Le lendemain du jour où Alexis avait reçu cette lettre, un événement menaçant pour lui venait en augmenter l’effet: l’impératrice mettait au monde un fils. Sans tenir compte des dates, quelques historiens ont voulu voir dans l’acte du tsar l’influence d’une épouse ambitieuse pour son propre enfant; il suffit, pour détruire cette allégation, de remarquer que la lettre avait été écrite le 11, remise le 27, et que Catherine ne devint mère que le 28[1]. D’autres ont cru trouver dans ce premier avertissement la résolution, déjà arrêtée dans l’esprit du tsar, de sacrifier son fils. Il nous semble que le langage de Pierre n’autorise pas ces suppositions. On y sent bien l’effort pour réveiller dans une âme endormie quelques étincelles d’énergie, le désir ardent de susciter un homme plutôt que la volonté froide de le condamner. Les sentimens qui éclatèrent chez le souverain en recevant la réponse de son fils démontrent clairement sa bonne foi.

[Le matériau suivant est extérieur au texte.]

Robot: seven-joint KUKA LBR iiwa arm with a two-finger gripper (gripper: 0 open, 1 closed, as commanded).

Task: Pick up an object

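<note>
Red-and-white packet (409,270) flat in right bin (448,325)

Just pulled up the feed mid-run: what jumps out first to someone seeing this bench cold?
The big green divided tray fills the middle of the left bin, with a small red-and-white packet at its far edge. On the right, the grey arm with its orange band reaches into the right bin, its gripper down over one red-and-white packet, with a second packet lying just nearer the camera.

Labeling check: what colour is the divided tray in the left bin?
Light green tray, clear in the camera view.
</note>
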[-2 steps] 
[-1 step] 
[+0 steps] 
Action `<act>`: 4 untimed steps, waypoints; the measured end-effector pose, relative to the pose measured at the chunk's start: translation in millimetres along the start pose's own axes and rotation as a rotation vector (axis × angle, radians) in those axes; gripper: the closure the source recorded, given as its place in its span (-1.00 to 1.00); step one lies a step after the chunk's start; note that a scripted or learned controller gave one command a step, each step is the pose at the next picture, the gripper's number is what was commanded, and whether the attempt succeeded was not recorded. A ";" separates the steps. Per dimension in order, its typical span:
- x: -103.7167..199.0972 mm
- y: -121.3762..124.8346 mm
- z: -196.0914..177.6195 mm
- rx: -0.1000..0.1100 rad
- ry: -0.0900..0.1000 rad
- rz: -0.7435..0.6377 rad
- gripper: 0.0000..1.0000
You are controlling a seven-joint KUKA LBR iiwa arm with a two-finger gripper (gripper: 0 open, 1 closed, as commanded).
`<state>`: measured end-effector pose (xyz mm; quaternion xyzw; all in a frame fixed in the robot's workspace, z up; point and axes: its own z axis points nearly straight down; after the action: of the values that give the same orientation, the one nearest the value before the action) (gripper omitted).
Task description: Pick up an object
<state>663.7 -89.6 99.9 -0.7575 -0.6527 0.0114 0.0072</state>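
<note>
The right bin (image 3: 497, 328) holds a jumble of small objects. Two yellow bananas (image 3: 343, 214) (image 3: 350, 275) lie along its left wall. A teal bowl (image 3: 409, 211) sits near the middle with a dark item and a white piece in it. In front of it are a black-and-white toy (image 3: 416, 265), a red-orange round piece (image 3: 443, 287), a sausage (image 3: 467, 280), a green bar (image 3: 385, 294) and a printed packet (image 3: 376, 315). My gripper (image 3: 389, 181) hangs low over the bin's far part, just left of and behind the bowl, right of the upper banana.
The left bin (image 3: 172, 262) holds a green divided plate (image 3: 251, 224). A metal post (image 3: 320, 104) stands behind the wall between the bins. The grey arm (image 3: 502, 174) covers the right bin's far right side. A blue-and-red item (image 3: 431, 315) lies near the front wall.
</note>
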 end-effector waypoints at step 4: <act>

Surpris par cet éclat, le tsarévitch se méprit le premier sur les intentions paternelles et se crut perdu. Il se concerta à la hâte avec ses conseillers habituels, les Lapouchine, Nicéphore Viazemski et un certain Kikine ; ce dernier fut son âme damnée et lui souffla ses plus funestes inspirations. Fallait-il se rendre aux désirs de son père, essayer du travail et du métier de roi tel que le comprenait Pierre? Alexis ne se sentit point capable de cet effort; sa mollesse était excédée des épreuves et du mouvement qu’on lui avait imposés depuis son mariage. Ses amis lui conseillèrent de feindre un renoncement hypocrite, en se fiant au temps du soin de l’annuler. Alexis répondit à son père en ces termes :

« Gracieux sire, mon père! Aujourd’hui 27 octobre, après l’enterrement de ma femme, j’ai lu la lettre de loi qu’on m’a remise; je ne puis répondre autre chose sinon qu’il te plaise me priver de la couronne de Russie pour mon incapacité et que ta volonté soit faite. Je t’en fais l’humble prière, sire; je me sens inégal à ma tâche ; la mémoire me fait défaut, ce qui est un grand empêchement pour toutes choses; je suis faible de corps et d’esprit par suite de diverses maladies, incapable de gouverner un grand peuple, à la tête duquel il faut un homme plus fort que je ne le suis. Donc je ne prétends ni ne prétendrai jamais à l’héritage de votre majesté, puisqu’aussi bien le ciel m’a donné un frère. J’en prends Dieu à

  1. Nous avons laissé toutes les dates selon l’ancien style pour ne pas créer de confusion avec les auteurs russes que nous suivons. On sait qu’il faut avancer chaque date de douze jours pour rentrer dans notre calendrier.